Department of Nutrition and Dietetics, Princess Alexandra Hospital, Woolloongabba, QLD 4102, Australia.
Faculty of Medicine, The University of Queensland, Brisbane, QLD 4072, Australia.
Nutrients. 2022 Aug 17;14(16):3365. doi: 10.3390/nu14163365.
Alterations in body composition, in particular sarcopenia and sarcopenic obesity, are complications of liver cirrhosis associated with adverse outcomes. This systematic review aimed to evaluate the effect of diet and/or exercise interventions on body composition (muscle or fat) in adults with cirrhosis. Five databases were searched from inception to November 2021. Controlled trials of diet and/or exercise reporting at least one body composition measure were included. Single-arm interventions were included if guideline-recommended measures were used (computed tomography/magnetic resonance imaging, dual-energy X-ray absorptiometry, bioelectrical impedance analysis, or ultrasound). A total of 22 controlled trials and 5 single-arm interventions were included. Study quality varied (moderate to high risk of bias), mainly due to lack of blinding. Generally, sample sizes were small ( = 6-120). Only one study targeted weight loss in an overweight population. When guideline-recommended measures of body composition were used, the largest improvements occurred with combined diet and exercise interventions. These mostly employed high protein diets with aerobic and or resistance exercises for at least 8 weeks. Benefits were also observed with supplementary branched-chain amino acids. While body composition in cirrhosis may improve with diet and exercise prescription, suitably powered RCTs of combined interventions, targeting overweight/obese populations, and using guideline-recommended body composition measures are needed to clarify if sarcopenia/sarcopenic obesity is modifiable in patients with cirrhosis.

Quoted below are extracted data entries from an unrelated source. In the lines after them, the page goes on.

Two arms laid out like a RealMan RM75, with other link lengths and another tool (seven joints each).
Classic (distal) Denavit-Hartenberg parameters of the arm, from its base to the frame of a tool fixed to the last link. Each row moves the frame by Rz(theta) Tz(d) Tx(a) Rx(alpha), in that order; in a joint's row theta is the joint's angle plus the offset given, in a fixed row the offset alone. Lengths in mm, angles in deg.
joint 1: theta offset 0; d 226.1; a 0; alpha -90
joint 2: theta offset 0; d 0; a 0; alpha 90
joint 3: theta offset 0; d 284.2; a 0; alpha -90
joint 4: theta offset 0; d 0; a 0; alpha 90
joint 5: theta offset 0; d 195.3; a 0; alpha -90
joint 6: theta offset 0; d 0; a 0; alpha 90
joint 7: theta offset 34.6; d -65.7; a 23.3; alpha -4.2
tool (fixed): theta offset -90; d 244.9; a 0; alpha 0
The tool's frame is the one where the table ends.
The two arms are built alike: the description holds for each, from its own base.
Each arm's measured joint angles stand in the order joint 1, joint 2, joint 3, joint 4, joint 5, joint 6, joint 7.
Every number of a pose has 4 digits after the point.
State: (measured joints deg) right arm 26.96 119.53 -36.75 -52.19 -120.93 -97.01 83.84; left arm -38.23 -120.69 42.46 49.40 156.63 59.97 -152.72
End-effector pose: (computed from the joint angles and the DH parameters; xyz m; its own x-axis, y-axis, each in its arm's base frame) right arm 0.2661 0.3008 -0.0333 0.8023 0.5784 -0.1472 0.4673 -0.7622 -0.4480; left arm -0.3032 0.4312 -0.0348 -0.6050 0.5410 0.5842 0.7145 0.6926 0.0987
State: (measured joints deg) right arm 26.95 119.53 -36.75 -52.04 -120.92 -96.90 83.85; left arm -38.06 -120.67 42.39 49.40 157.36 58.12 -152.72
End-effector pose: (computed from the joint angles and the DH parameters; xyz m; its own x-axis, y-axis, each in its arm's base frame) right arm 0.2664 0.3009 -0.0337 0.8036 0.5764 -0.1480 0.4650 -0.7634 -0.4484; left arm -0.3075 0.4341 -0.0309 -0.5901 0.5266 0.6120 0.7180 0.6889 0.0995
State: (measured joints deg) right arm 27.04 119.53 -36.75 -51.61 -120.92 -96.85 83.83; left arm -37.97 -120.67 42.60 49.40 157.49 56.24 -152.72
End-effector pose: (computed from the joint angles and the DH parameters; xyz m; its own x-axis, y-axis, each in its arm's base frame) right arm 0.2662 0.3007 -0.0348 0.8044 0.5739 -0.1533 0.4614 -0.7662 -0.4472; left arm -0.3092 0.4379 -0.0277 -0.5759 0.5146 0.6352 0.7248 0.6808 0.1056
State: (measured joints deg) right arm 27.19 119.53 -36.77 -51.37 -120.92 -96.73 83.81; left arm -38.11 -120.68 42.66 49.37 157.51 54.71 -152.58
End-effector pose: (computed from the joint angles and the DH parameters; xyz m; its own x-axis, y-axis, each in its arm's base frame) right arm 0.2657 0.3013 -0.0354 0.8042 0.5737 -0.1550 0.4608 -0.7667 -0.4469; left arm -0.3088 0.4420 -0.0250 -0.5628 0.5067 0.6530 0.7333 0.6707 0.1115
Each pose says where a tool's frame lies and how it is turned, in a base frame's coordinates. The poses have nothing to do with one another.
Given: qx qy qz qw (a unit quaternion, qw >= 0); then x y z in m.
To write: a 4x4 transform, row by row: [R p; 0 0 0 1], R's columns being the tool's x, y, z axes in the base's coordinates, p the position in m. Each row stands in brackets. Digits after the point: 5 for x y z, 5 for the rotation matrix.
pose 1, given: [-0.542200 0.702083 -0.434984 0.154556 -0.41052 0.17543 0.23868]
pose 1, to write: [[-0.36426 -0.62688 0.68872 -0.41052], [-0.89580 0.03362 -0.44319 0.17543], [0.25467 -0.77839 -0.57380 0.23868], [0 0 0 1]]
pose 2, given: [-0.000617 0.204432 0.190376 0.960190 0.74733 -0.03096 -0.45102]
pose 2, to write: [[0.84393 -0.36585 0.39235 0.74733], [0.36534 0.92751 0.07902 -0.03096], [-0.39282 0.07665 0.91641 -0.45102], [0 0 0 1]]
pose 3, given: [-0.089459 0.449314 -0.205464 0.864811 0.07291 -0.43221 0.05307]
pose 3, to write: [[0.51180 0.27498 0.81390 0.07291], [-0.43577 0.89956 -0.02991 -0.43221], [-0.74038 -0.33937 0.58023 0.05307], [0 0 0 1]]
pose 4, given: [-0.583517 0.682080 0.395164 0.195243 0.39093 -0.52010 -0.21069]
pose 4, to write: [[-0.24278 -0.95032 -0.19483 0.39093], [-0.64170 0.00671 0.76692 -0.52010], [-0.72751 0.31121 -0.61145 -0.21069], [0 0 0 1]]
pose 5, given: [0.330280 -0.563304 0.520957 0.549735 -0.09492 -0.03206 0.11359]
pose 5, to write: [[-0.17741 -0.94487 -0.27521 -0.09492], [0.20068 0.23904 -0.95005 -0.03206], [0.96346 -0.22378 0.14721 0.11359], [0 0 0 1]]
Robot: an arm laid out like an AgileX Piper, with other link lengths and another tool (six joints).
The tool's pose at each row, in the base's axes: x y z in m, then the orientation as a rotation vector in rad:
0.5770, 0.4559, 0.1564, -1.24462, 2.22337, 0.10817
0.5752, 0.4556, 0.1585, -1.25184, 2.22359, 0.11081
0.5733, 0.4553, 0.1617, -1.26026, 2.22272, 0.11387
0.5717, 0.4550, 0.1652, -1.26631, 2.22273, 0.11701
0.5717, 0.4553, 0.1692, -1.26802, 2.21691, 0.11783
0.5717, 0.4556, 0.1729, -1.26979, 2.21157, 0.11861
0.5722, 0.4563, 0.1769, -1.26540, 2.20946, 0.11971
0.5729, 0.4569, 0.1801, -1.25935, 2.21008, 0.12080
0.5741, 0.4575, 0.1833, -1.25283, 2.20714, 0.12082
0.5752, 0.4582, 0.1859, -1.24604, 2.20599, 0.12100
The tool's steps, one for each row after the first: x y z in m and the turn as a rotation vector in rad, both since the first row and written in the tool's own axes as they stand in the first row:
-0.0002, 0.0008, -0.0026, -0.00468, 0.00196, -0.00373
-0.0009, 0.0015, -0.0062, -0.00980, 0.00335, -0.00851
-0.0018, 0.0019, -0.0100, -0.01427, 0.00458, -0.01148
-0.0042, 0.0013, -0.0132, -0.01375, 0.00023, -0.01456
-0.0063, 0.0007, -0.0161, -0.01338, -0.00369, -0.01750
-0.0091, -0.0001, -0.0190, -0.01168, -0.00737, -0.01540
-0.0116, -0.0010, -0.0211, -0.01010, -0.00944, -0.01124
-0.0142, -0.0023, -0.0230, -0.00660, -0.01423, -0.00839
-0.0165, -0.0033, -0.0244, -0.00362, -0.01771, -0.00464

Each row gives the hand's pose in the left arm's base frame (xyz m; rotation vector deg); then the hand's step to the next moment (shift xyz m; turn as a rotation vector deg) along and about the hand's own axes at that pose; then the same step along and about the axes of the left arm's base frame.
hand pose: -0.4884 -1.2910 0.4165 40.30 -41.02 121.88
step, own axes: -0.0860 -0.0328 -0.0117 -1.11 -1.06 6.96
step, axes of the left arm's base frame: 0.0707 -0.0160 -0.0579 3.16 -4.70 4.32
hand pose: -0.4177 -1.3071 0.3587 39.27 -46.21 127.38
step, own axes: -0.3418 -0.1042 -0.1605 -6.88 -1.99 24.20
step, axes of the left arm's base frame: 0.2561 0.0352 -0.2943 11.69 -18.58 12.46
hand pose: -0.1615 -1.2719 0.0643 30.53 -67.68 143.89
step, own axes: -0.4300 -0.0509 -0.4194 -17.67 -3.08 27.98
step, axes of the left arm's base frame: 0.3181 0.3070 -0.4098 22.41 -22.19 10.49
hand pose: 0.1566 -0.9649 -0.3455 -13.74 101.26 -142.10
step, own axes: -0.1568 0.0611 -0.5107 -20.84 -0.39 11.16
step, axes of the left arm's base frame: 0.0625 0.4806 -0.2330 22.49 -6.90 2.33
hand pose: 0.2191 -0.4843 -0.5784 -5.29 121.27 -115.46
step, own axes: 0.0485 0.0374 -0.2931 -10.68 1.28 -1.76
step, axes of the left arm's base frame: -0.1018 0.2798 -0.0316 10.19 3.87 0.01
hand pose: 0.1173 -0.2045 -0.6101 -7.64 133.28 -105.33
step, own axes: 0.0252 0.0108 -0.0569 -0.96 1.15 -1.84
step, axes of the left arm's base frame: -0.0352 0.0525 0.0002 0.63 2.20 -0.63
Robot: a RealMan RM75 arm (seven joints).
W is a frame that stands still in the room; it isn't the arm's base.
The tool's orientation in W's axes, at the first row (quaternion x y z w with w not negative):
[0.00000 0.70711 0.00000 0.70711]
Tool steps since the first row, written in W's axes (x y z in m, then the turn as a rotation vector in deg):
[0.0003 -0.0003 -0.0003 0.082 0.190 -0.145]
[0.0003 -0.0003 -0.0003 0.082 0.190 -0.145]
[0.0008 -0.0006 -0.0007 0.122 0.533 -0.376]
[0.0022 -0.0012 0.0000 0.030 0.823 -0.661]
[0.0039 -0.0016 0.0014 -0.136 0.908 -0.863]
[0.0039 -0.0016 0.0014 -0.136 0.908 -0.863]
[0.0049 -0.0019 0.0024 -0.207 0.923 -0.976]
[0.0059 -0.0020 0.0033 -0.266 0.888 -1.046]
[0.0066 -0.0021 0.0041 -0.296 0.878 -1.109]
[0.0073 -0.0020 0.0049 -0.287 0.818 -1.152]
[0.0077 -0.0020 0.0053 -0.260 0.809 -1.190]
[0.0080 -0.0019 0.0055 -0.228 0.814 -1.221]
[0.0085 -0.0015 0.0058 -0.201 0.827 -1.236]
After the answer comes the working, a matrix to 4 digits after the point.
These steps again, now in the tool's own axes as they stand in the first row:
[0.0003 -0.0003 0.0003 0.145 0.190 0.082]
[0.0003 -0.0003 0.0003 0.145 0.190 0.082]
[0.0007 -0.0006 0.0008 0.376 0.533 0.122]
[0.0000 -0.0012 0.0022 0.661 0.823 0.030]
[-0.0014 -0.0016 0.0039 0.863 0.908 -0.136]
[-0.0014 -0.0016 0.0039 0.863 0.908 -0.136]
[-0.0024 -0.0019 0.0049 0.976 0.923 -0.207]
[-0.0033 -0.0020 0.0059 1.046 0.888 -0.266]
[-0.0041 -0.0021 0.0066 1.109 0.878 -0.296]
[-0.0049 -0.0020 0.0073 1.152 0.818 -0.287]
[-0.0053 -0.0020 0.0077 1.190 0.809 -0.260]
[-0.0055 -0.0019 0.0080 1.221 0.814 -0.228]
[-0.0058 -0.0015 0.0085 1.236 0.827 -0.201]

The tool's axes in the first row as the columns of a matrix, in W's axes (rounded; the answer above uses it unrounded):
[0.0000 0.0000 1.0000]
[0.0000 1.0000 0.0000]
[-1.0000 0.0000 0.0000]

身体成分的改变,特别是肌肉减少症和肌肉减少性肥胖症,是与不良结局相关的肝硬化并发症。本系统评价旨在评估饮食和/或运动干预对肝硬化成人身体成分(肌肉或脂肪)的影响。从创建到 2021 年 11 月,对五个数据库进行了搜索。纳入了至少报告一项身体成分测量值的饮食和/或运动对照试验。如果使用了指南推荐的措施(计算机断层扫描/磁共振成像、双能 X 射线吸收法、生物电阻抗分析或超声),则纳入单臂干预。共纳入 22 项对照试验和 5 项单臂干预。研究质量存在差异(偏倚风险为中度至高度),主要是由于缺乏盲法。通常,样本量较小(=6-120)。只有一项研究针对超重人群的体重减轻。当使用身体成分的指南推荐措施时,联合饮食和运动干预的效果最大。这些措施主要采用高蛋白饮食,并进行至少 8 周的有氧运动和/或抗阻运动。补充支链氨基酸也观察到了益处。虽然饮食和运动处方可能会改善肝硬化患者的身体成分,但需要进行适当规模的 RCT,针对超重/肥胖人群,并使用指南推荐的身体成分测量方法,以明确肝硬化患者的肌少症/肌少性肥胖症是否可以改变。